The problem isn't that Stack Overflow is *allowing* people to scrape the content...

webstrand · on May 9, 2024

Isn't the data publicly available? https://archive.org/details/stackexchange

mattstir · on May 9, 2024

The publicly-available archives released by Stack Exchange are updated roughly quarterly and have the attribution requirements as specified by CC BY-SA + the Stack Exchange ToS.

The article makes it sound like OpenAI is using the API though, rather than the archives. The API and live sites forbid scraping within the acceptable use policy, as seen here: https://stackoverflow.com/legal/acceptable-use-policy

hedora · on May 9, 2024

Given the CC license, and the fact that contributors can apparently code, they should scrape the content and be done.

Of course, that’d mean bypassing the scraper blocker. This article is a decent starting point:

https://stackoverflow.com/questions/66413511/how-to-avoid-be...

lamontcg · on May 9, 2024

> And, incidentally, passing zero of that money on to the people who actually created the content.

I mean that is basically SO's entire business model.

People do tons of work for free and SO runs the service and monetizes it.

theendisney · on May 8, 2024

I dont get how you can release something under anything other than all rights reserved without identification. We need to be able to persecute you in case you are not the author. Or is it that i may republish anything under any license?? It could be that the platform licences it in the toss but with cc are they not obligated to make it available without obstructie?

Repulsion9513 · on May 9, 2024

Prosecution and persecution are two different things. Persecuting anyone is not a good time :)
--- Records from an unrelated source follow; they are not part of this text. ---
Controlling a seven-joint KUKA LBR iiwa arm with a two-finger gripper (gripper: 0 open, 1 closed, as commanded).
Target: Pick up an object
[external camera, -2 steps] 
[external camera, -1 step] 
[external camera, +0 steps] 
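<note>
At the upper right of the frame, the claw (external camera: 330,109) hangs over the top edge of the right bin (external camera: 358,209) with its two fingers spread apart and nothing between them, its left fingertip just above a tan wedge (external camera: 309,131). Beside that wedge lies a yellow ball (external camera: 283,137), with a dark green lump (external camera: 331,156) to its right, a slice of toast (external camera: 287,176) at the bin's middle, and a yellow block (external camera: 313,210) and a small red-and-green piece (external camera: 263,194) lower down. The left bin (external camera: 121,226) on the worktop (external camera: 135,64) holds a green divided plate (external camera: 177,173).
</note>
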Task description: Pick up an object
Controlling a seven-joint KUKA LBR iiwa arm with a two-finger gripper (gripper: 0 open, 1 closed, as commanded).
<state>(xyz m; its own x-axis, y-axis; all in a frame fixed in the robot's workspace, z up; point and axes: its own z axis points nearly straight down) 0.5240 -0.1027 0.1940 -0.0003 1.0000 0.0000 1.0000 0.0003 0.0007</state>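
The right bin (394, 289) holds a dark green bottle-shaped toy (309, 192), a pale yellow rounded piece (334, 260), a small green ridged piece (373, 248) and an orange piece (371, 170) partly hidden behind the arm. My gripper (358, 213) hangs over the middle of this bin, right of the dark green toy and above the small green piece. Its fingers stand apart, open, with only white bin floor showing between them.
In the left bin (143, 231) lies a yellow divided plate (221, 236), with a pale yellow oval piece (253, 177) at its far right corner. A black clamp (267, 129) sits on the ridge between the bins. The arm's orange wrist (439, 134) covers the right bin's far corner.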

If you need to prosecute the person, there are established procedures for that: DMCA, or ultimately a lawsuit over the infringement. That you didn't identify yourself publicly on the site does not make that impossible. In fact the point of the DMCA was to make it easier to handle this - because if the provider doesn't comply with your DMCA, you can sue the provider.

shkkmo · on May 9, 2024

Requiring indentification to publish so that copyright is protected would be massive overreach and this sort of thinking is why I think copyright is a dangerous concept that needs to be sharply curtailed, not expanded to cover AI training.

In practice, the safest course is to not use content from untrustworthy sources in ways that require a license (aka in ways that are not fair use in your applicable jurisdictions).
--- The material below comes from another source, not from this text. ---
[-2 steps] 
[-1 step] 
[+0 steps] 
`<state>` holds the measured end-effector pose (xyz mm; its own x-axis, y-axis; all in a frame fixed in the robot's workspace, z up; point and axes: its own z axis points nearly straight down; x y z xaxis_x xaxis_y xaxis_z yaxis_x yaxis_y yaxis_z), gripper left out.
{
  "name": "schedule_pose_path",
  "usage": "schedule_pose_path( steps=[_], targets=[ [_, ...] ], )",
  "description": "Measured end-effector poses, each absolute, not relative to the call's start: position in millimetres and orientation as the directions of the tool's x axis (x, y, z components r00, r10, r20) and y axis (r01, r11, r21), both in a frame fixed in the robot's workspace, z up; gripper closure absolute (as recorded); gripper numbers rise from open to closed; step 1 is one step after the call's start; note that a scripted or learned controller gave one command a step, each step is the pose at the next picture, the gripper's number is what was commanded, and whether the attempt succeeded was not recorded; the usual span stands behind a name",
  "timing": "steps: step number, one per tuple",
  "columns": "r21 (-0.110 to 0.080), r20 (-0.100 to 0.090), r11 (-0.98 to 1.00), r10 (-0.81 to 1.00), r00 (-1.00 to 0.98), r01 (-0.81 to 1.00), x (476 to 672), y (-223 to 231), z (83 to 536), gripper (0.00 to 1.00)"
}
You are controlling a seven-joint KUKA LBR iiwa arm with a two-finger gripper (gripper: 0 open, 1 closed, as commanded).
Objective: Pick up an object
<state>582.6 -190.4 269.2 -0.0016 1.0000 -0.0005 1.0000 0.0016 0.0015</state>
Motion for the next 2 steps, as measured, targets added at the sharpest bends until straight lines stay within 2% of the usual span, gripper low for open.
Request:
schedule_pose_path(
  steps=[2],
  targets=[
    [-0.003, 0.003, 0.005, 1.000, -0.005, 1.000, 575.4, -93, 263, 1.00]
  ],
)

theendisney · on May 9, 2024

I think by default you just cant use things? Who thought that was a great idea i dont know. We must be missing an enourmous chunk of progress.

Every juristiction its own idea of fair use? Thats just hilarious?

I never really thought about peoples privacy either but at first glance you seem to be right.

Do you have any solution to the puzzle? People are quite attached to the concept and many build their house on this soil. Appeal to tradition?